*EXERCISE DESCRIPTION*. Would you write out the full listing exactly, without any pictures?

━━━━━ DATASET CONTENT

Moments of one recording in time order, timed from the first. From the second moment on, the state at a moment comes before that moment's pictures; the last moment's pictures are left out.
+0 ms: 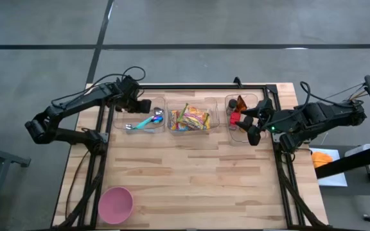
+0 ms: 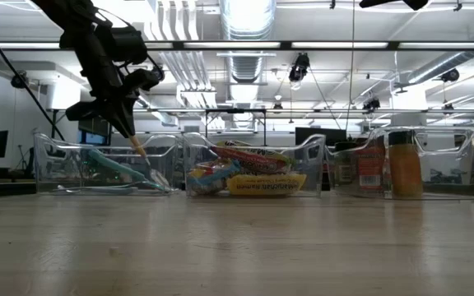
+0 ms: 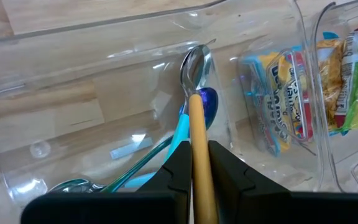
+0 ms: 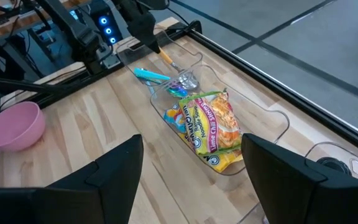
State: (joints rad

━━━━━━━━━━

*SOLUTION FOR THIS EXERCISE*.
Moments of one recording in time order, timed from the first. From the second moment on, the state at a moment comes before that moment's pictures; the last moment's pictures are left out.
+0 ms: 
+0 ms: 
+0 ms: 
+0 ms: 
State: (joints rad

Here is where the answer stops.